Extracted records
******

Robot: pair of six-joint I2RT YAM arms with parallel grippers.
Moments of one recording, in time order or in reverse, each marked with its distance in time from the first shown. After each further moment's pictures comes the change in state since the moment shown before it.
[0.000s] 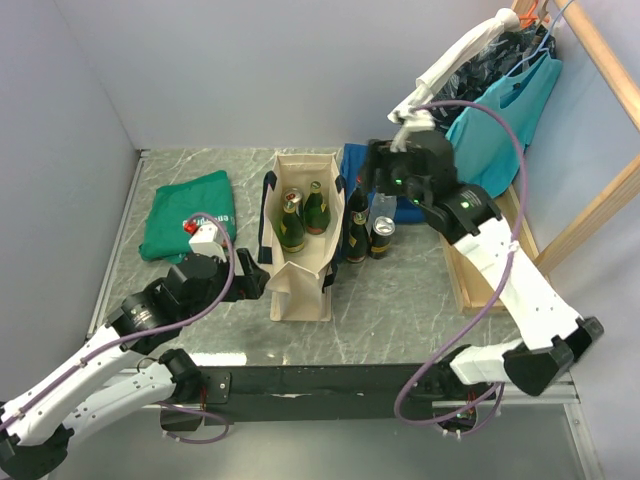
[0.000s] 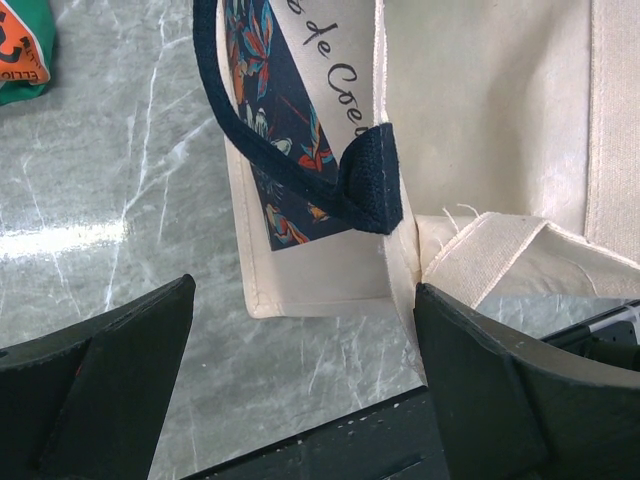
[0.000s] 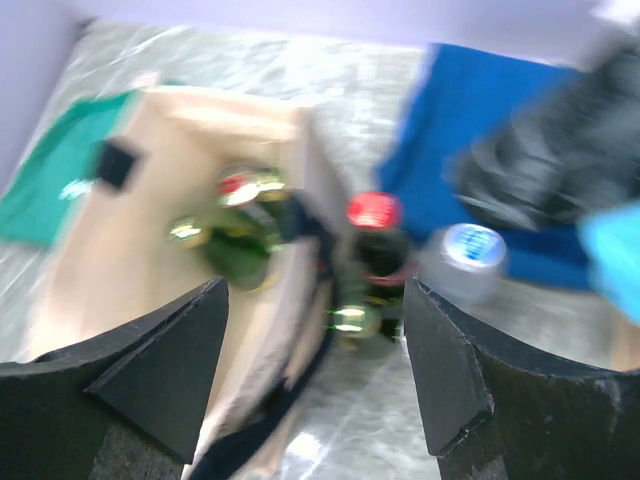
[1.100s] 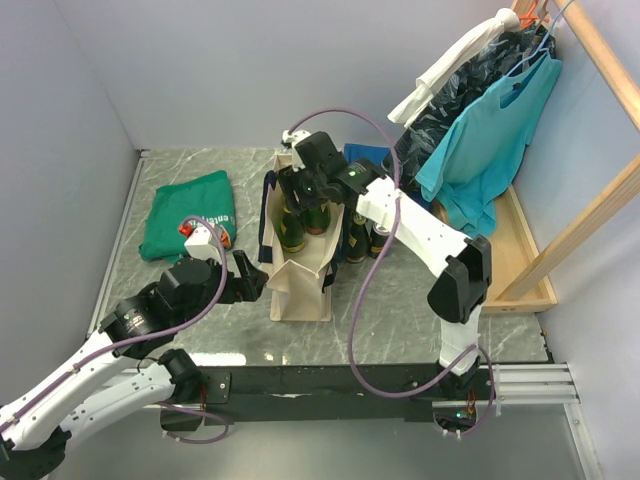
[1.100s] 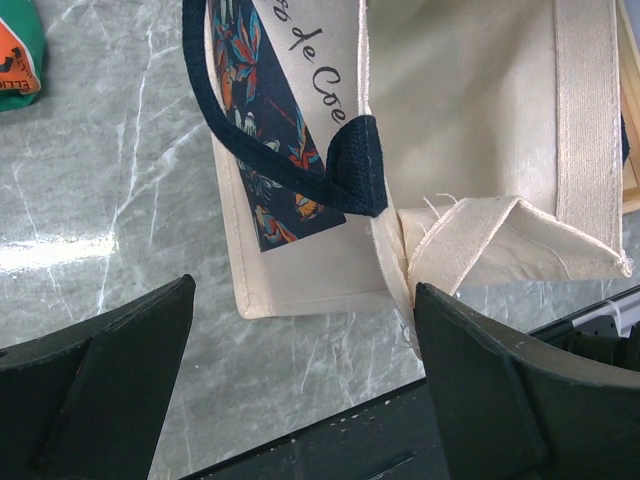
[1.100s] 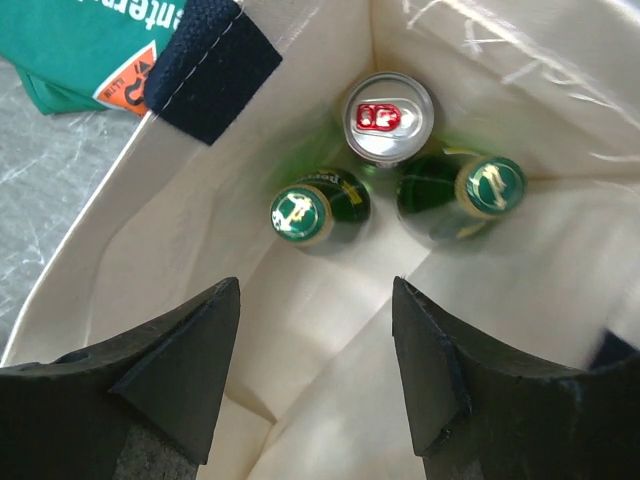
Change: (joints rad) left arm -0.018 -0.039 0.000 -0.002 -0.002 -0.001; right arm 0.232 0.586 0.413 -0.173 -0.140 -0.131
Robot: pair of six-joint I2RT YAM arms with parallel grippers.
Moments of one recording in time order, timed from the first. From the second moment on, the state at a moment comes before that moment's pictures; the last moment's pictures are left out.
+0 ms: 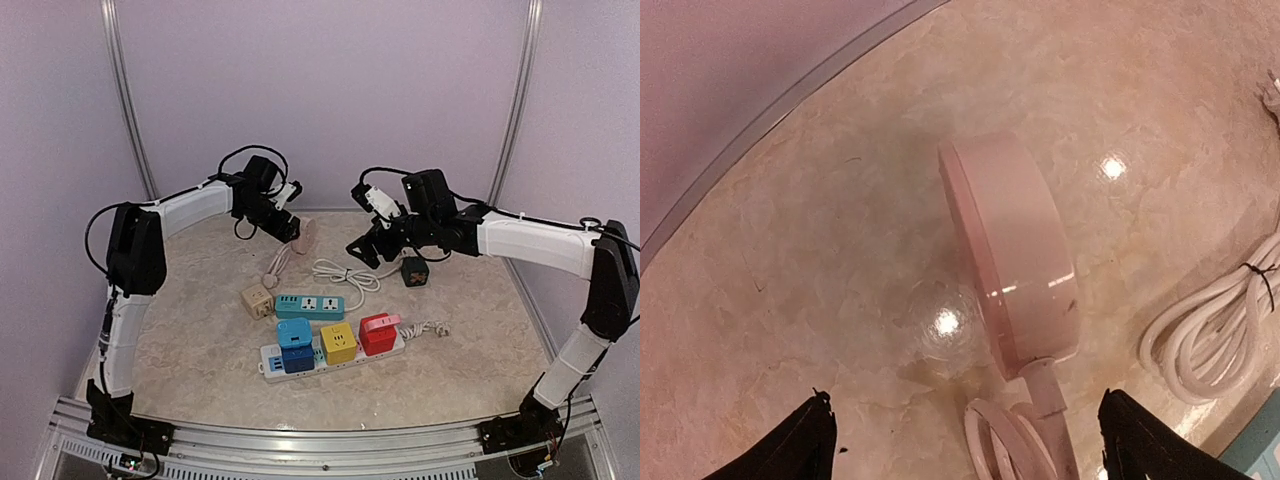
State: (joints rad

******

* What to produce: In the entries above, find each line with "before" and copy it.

* Response to the task:
Moments of one recording, in time order or in reverse, each marked with its distance in time from the first shown. After each further moment's pictures comes the change in state since the moment shown before it.
Moments of one recording in time order, timed from the first. From the second moment on, the state at a moment comes before that moment's pictures; the last moment's pictures are left out.

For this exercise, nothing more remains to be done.